熱帯夜<3>
オレの部屋は6畳のワンルーム。
家具らしい家具といえばベッドだけ。
入るなり目に入ったそれは今朝起きたままのしわくちゃの状態で、それが妙に生々しくて思わずオレは目をそらした。
今更だとは思うが、急に不安になる。このままオレはここで一甲とスルのか?もっと正確に言うなら、ここで一甲に抱かれるのか?それがオレの望みなのか?
背後でドアがばたんと閉まった。続いてカギの音。
不意にまわりからすべての音が消えてしまったような錯覚に陥る。そんなはずはない。日は暮れたとはいえまだ宵の口だ。外に出れば都会の喧騒が氾濫してるに決まってる。
けど、ここにはオレと一甲しかいない・・・
「鷹介」
名前を呼ばれて、心臓が口から飛び出しそうなくらい跳ね上がる。
首筋に落とされる熱い息。
ああ、とオレは息を吐いた。
そうだ、オレは望んでいる。
4か月前初めて出会った。その時から惹かれていた。敵になると言われて悲しくて、追いかけて振り払われ、仕方なく戦いながら、それでもどこかで信じていた。きっと分かりあえると。結果オーライだけど多分に惚れた欲目があったのだと今ならわかる。
それくらいオレは一甲が欲しかった。
その欲求が単なる憧れではないとオレはもう知っている。
オレは一甲と触れ合いたい。
知識でしか知らない行為を、今、ここでしたい!
オレは覚悟を決めてジャケットを振り落とした。
服は意地で自分から脱いだ。
お互い生まれたままの姿になってベッドになだれ込む。
初めて触れる他人の肌のリアルな感触にかあーっと頭のてっぺんまで恥ずかしさが突き抜けた。
畜生、これぐらいで固まってどうすんだよ。今、覚悟を決めたんじゃなかったのかよ。
そうは思っても体が言うことを聞かないんだからしょうがない。
どうしようもなく情けない気持ちで一甲を見上げたら、ぎゅうっと抱きしめられた。
「そんな顔をするな」
耳に直接囁かれる一甲の声。
「なんで?」
そんな顔ってどんなのだろうと思いながらオレは訊き返す。
「歯止めがきかなくなる」
「歯止めって・・・そんなの、いらねえだろ?ここまできて今さらビビんなよ」
本当はビビってんのはオレのほうだけど、そんなことは絶対に言わない。
だってオレは覚悟を決めたんだから。
「いいのか?」
・・・この状況で訊くかフツー。それは野暮ってもんだとオレでも思うぞ。
「いいに決まってんだろ!」
ちょっとだけ乱暴に言い捨てて、オレは自分からキスをした。

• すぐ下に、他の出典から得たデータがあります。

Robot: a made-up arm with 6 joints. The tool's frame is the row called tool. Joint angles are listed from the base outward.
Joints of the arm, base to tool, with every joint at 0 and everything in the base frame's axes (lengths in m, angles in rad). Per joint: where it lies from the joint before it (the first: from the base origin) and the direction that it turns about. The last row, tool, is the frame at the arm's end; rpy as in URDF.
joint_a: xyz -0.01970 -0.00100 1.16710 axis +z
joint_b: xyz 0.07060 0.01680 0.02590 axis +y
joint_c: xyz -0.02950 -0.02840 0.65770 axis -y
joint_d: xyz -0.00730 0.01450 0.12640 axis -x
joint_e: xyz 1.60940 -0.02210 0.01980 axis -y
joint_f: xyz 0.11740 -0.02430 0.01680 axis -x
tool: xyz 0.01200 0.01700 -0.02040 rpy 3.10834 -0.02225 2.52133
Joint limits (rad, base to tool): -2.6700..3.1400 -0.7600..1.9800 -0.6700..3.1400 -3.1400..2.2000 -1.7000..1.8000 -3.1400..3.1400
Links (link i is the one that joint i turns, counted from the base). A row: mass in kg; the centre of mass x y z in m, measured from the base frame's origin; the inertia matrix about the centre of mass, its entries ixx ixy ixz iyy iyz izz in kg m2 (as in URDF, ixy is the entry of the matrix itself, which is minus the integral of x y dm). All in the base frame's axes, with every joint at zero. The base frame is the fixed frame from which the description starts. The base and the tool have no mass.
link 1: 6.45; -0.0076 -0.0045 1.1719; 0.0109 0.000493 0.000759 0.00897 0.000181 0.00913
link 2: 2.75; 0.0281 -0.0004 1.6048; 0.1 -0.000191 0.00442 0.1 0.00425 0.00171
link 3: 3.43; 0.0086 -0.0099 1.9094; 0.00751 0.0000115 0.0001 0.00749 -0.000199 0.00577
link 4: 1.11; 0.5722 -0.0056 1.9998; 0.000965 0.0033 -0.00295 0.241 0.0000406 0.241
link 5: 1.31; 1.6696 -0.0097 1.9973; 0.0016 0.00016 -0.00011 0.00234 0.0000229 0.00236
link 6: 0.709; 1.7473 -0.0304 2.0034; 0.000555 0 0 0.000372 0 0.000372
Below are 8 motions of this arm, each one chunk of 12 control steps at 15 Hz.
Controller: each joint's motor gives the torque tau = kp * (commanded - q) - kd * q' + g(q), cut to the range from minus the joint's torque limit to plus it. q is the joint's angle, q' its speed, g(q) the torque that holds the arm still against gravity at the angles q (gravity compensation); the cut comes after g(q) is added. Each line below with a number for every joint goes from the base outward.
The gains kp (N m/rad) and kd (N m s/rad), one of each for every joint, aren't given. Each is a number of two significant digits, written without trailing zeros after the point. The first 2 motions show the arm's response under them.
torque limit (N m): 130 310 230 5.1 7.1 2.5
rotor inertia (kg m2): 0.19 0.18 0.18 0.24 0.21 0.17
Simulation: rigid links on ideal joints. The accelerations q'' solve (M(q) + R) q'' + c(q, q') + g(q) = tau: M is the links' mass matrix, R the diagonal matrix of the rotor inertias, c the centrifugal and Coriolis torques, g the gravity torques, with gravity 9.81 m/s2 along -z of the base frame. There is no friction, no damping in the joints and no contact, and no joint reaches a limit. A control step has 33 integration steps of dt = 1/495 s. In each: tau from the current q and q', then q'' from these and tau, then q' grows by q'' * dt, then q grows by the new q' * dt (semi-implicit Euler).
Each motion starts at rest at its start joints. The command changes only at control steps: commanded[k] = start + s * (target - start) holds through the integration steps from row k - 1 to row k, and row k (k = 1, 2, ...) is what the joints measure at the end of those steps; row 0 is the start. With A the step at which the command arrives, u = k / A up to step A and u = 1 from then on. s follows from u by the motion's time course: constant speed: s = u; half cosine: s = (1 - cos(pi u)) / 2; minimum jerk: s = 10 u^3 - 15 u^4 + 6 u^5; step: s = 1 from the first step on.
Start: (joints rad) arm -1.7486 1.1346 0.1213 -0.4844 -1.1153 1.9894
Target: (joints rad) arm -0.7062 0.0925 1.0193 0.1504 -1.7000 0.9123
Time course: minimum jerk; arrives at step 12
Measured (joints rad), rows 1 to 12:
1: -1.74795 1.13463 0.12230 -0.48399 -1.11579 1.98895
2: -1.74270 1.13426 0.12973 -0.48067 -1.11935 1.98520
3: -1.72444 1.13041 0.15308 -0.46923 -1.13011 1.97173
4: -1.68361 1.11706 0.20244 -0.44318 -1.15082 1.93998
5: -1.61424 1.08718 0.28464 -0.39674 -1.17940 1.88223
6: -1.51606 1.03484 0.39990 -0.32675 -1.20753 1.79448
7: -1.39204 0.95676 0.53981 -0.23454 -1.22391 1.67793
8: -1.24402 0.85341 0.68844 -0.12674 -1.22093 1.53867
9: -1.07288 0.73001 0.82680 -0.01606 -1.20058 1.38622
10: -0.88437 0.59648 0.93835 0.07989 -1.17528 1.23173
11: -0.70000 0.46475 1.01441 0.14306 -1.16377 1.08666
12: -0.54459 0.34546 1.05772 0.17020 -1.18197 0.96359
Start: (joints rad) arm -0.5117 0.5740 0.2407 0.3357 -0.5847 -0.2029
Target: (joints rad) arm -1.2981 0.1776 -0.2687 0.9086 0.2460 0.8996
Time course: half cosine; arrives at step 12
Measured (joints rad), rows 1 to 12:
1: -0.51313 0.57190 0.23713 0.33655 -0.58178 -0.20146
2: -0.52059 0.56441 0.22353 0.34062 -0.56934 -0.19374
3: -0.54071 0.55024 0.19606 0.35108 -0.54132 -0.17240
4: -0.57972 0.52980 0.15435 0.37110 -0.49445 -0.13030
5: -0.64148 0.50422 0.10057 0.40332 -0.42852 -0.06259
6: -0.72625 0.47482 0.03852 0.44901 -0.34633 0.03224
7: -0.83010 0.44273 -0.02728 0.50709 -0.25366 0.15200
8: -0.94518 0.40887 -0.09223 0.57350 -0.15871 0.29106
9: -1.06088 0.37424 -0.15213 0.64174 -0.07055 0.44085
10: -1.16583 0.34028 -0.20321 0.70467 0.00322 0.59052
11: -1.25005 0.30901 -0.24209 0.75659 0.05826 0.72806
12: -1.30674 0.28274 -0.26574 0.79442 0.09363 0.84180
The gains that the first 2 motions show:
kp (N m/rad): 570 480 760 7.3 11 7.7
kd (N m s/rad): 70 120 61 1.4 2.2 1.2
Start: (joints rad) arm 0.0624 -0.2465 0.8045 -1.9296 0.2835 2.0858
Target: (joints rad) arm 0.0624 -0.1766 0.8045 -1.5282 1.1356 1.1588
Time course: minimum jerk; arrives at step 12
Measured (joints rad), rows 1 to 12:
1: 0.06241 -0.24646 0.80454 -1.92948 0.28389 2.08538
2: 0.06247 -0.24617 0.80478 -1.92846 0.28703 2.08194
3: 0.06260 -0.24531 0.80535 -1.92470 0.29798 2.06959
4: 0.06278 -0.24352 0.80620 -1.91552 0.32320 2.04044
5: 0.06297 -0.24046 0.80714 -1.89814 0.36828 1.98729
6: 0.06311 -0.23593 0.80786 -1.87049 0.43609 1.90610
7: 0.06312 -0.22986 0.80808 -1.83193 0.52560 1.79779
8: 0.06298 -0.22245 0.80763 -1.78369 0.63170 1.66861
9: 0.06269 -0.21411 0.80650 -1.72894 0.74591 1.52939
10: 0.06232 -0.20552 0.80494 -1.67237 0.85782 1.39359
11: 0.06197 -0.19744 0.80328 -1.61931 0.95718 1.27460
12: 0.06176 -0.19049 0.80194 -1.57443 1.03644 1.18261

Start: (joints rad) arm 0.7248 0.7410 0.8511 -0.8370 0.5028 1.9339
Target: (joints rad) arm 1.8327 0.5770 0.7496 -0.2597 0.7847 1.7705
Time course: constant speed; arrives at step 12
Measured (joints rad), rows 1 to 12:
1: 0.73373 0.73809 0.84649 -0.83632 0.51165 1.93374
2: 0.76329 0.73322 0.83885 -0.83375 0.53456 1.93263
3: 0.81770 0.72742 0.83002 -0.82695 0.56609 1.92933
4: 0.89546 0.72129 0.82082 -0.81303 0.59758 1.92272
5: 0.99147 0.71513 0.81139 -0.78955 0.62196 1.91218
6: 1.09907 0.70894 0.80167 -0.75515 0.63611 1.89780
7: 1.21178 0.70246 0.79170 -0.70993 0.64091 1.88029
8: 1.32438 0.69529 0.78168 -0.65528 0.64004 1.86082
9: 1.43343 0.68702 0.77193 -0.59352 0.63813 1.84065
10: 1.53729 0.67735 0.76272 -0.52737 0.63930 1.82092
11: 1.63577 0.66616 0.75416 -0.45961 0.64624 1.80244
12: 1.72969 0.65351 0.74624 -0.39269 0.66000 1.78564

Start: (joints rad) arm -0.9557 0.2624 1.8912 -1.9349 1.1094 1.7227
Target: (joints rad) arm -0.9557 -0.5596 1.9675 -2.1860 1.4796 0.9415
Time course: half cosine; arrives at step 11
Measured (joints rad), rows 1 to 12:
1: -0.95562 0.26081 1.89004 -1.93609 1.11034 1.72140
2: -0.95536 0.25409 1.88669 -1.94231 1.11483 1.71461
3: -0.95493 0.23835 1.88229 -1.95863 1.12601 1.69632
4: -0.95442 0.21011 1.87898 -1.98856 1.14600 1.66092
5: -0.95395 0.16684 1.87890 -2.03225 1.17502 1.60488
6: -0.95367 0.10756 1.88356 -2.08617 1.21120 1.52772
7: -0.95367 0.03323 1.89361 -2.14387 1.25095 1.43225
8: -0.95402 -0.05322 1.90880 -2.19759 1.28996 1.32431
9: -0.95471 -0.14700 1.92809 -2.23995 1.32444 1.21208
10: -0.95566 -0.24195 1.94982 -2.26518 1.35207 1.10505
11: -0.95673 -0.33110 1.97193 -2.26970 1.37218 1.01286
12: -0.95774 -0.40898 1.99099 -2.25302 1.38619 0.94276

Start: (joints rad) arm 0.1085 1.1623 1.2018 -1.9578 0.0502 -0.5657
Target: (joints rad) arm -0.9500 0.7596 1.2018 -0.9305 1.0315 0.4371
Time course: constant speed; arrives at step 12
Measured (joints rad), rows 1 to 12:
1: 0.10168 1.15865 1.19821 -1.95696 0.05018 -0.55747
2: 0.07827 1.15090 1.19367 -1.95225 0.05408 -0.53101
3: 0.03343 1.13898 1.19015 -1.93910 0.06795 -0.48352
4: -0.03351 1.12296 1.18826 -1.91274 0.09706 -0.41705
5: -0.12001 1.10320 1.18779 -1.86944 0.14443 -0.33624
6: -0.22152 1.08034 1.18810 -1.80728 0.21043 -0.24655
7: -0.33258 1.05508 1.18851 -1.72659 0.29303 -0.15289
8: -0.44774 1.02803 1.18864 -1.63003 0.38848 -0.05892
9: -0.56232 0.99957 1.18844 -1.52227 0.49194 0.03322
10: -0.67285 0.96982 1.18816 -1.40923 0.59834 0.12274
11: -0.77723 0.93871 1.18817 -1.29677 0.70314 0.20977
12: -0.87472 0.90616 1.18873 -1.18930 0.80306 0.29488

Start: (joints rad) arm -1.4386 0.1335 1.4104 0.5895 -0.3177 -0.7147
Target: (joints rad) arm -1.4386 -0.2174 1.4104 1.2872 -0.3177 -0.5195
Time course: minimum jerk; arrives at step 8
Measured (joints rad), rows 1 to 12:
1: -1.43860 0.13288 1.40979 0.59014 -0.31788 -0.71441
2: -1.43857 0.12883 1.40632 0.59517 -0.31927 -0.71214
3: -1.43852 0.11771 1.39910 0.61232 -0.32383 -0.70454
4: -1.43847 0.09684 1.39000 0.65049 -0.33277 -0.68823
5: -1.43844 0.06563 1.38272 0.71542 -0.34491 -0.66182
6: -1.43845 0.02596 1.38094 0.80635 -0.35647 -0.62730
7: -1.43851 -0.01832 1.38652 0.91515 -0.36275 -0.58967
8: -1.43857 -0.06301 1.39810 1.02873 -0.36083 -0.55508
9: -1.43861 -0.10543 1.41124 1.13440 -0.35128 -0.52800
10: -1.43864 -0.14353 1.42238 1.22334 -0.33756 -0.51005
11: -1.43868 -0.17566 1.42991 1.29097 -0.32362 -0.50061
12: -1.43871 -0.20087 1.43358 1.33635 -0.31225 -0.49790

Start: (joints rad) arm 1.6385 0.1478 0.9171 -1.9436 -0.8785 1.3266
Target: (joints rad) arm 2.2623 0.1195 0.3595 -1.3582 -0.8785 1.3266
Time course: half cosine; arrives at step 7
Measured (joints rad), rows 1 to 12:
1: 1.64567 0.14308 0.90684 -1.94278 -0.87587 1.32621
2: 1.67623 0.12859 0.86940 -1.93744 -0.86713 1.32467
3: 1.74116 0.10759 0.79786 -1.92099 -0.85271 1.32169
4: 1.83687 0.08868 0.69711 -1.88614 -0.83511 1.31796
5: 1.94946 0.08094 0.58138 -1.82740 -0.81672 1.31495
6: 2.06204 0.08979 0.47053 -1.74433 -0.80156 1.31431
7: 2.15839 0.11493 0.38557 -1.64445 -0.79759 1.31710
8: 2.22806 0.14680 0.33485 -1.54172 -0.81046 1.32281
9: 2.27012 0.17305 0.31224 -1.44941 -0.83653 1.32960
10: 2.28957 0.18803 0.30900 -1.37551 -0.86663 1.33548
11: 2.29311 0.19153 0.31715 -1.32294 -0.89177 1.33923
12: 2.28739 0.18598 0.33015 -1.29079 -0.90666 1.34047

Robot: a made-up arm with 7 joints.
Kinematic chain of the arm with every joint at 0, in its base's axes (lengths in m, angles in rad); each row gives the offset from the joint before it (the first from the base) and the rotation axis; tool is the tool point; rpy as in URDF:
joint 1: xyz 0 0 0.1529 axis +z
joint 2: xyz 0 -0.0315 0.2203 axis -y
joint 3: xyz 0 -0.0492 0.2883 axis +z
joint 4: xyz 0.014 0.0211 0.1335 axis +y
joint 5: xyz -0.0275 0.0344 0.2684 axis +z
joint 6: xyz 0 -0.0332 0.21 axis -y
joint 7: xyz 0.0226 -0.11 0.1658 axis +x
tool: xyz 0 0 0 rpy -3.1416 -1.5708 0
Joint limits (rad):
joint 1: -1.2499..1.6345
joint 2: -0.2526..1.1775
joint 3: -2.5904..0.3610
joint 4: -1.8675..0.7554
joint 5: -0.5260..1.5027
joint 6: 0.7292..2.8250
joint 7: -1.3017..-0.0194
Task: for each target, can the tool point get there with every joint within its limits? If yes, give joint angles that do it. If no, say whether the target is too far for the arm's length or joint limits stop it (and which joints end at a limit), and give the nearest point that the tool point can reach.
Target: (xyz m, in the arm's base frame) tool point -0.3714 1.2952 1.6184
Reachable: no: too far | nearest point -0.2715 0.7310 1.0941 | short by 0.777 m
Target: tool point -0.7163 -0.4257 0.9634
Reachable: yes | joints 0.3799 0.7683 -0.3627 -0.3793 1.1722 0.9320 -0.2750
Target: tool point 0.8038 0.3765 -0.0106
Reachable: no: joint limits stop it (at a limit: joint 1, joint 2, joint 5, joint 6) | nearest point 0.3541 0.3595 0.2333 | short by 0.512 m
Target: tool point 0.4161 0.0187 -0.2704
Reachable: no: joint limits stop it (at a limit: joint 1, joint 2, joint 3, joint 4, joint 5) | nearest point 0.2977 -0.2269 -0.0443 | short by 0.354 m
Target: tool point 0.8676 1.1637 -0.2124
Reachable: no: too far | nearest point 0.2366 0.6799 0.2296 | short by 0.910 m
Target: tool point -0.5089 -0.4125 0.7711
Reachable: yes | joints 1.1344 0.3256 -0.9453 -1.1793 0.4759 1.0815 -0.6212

この期に及んで悩むのは性に合わない。
「鷹介」
唇の動きだけで名前を呼ばれ、今度は一甲から口付けられる。
何度も何度も角度と深さを変えて繰り返されるキス。そしてそれは顎から首筋へ、さらには鎖骨から胸へと降りていく。
「うんっ」
思わず声が出た。
乳首を含まれたのだと気づいたのはそのあと。
こんなのまったく想定外だ。自分の体にそんな部分があるだなんて今まで知らなかった。
痛いようなむず痒いような、それでいて下半身をダイレクトに刺激する快感にクラクラする。
「んんっ・・・」
自分の声じゃないような甘ったるい声が勝手に漏れる。
畜生・・・悔しいけど、限界近いかも。
下半身はすでに臨戦状態。
たったこれだけの行為でこんなになってるなんてどう考えても早すぎる。
もちろん一甲のだって熱くなっている。
けど、オレのはそれどころじゃない。
ダメだ。このままじゃもたない。
けど・・・どうしようもなく気持ちいい。
やっぱり限界。
限界だけどどうしていいかわからない。
わからないから目の前の肩にしがみついた。
「鷹介?」
「イク・・・」
色気もくそもないけど、そう言うのが精いっぱいだった。
「・・・わかった」
低い囁きとともに一甲の手がオレ自身を握った。
ゆっくりと上下に扱かれる。
たったそれだけの行為なのに他人に与えられるというだけでこうも激しく感じるのだろうか。
言い様のない恥ずかしさと、とてつもない快感にぎゅっと目をつぶった。
直後に訪れる絶頂感。
「ああああっ!」
押さえきれなかった声とともにオレは一甲の手の中に欲望を吐き出した。